Candela P-12 Flying Above the Waves: the Fastest Electric Passenger Ferry in the World

For several years now, we have followed the all-electric hydrofoil runabouts designed and built by Candela. Now the Swedish boat builder and engineering design firm has moved beyond runabouts to delivering the P -12, the world’s first serial-production electric hydrofoiling passenger ferry which appears to be on the brink of revolutionizing urban ferry services around the world.

Recently, a Candela P-12, a 30-passenger ferry, completed what the company says is the longest electric sea journey ever made by an electric passenger vessel. The 160-nautical-mile voyage saw the ferry travel from Gothenburg on Sweden’s west coast to Oslo, Norway, over the course of three days.

The Candela P-12 cruises at 25 knots, has exceeded 30 knots in testing, and can travel up to 40 nautical miles at speed on a single charge. The entire 160-nautical-mile journey consumed just over €200 worth of electricity (roughly US $230). Compared to the diesel ferries it operates alongside, Nova emits 95% less CO₂ and uses 84% less energy per passenger-kilometer. That translates to just 23 grams of CO₂ per passenger-kilometer, compared to 439 grams for the older diesel vessels. In other words, it’s a drop in a bucket compared to the old standard.

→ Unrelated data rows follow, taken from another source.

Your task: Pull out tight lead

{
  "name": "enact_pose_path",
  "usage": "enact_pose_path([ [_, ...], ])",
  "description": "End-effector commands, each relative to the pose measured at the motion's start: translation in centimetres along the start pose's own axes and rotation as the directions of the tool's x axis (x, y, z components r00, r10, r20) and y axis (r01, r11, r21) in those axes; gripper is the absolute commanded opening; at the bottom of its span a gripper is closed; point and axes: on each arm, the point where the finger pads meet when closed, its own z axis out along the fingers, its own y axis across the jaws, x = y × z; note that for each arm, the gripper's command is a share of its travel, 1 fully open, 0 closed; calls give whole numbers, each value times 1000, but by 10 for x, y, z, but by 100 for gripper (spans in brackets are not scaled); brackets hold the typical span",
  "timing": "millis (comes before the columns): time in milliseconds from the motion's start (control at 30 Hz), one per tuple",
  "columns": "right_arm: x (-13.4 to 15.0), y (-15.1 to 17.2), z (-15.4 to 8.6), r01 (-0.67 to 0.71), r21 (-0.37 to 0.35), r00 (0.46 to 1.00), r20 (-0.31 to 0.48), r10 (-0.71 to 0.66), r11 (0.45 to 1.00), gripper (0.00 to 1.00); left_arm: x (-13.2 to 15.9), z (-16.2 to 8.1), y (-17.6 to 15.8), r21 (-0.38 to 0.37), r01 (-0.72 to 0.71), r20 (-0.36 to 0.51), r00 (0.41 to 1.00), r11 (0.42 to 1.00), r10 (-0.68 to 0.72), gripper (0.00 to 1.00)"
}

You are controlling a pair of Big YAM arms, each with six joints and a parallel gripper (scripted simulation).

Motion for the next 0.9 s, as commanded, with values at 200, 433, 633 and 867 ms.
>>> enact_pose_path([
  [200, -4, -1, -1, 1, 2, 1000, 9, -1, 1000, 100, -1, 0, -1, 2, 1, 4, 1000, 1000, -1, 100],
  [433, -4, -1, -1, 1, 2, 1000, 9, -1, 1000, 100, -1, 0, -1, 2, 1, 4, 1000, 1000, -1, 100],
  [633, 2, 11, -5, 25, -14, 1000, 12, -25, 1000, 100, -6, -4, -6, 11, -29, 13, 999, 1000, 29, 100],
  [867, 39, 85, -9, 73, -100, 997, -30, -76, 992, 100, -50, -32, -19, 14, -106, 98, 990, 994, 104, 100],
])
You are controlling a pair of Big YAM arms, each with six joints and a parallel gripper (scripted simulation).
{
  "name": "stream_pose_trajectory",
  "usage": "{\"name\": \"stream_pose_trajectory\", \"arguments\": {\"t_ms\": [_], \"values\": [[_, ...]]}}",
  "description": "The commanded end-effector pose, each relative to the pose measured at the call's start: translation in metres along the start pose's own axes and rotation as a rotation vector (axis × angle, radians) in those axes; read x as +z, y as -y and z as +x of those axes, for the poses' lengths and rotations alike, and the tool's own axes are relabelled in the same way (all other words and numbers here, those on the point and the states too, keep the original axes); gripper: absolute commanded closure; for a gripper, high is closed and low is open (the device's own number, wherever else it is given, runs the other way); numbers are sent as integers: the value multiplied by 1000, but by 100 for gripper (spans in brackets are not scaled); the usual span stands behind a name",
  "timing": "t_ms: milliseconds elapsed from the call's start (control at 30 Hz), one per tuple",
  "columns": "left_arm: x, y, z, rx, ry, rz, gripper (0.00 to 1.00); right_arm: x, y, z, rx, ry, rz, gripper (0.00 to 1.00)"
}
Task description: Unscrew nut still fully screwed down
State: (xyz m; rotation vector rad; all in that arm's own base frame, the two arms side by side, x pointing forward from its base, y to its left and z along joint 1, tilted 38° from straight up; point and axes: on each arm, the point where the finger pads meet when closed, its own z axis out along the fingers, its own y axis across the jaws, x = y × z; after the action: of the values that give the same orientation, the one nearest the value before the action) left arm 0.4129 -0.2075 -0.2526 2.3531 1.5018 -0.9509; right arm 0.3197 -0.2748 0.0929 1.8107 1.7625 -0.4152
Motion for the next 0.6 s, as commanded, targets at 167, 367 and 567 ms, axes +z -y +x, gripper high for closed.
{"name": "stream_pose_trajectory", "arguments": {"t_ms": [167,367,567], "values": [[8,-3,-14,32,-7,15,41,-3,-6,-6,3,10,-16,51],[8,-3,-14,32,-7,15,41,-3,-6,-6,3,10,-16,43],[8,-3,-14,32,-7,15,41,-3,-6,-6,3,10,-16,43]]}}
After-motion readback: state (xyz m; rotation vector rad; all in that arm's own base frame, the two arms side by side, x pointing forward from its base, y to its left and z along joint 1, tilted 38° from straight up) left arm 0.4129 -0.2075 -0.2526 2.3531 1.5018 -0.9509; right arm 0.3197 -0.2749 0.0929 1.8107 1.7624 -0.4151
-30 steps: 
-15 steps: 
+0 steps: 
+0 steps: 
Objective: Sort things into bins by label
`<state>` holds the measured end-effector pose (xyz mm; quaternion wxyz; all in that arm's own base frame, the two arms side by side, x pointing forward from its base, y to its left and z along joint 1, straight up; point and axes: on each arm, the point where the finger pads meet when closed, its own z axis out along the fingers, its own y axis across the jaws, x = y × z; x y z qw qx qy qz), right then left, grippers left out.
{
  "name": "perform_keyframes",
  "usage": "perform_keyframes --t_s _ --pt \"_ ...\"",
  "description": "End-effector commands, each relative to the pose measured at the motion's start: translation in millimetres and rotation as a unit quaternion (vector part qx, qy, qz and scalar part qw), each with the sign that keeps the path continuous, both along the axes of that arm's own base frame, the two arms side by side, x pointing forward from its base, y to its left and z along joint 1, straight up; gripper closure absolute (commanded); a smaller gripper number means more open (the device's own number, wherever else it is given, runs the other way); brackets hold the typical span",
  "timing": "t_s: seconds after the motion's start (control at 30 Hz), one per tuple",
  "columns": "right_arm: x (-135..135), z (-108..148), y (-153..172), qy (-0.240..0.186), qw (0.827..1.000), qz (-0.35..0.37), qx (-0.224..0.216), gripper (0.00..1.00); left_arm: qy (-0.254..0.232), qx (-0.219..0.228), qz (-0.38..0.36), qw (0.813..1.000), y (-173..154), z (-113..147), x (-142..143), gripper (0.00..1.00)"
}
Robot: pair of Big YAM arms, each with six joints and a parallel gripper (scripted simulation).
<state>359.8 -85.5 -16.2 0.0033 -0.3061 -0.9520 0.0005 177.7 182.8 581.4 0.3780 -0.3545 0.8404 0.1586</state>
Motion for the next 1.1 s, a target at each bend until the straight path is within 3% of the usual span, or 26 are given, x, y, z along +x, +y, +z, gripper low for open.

Electrek notes that even when compared to traditional electric ferries, which are already an improvement by reducing emissions, electric hydrofoil ferries like these go so much further. They not only use even less energy than a traditional electric ferry, but they offer a faster trip and a smoother ride, making the idea of ferry travel that much more enticing.

For the past year,Nova, a prototype Candela P–12, has provided ferry service in Stockholm harbor and holds the title of the fastest electric passenger vessel currently in service. The all-electric vessel has proven itself capable of traveling faster and farther using far less energy and on a smaller battery than any passenger ferry service.

With 80% average occupancy (and many trips fully booked), Nova has become quite literally one of the hottest tickets on Stockholm’s Route 89. Some of that success may come from its 30-minute travel time between Tappström and Stockholm City Hall — roughly half the time it takes to get there by car or bus.

The Norway trip was designed to highlight just how different that efficiency makes real-world operations. In Oslo, the fastest conventional electric passenger ferry runs a fixed 10-nautical-mile route and depends on swapping multi-megawatt-hour battery containers at each stop – an infrastructure system that has cost hundreds of millions of Norwegian kroner and limited route flexibility.

By contrast, the Candela P-12 charges using standard DC fast chargers. Along the journey, it plugged into existing fast-charging stations where available to recharge in around one hour, and when they weren’t, it used a portable 360 kW DC charger powered by a mobile battery system – towed behind a Ford F-150 Lightning electric pickup. That meant no megawatt-scale dock installations were required.

Candela isn’t stopping in Sweden, either. The company already has customers lined up in Saudi ArabiaNew Zealand, the Maldives, and the U.S., suggesting that this may be just the beginning of the era of flying electric ferries.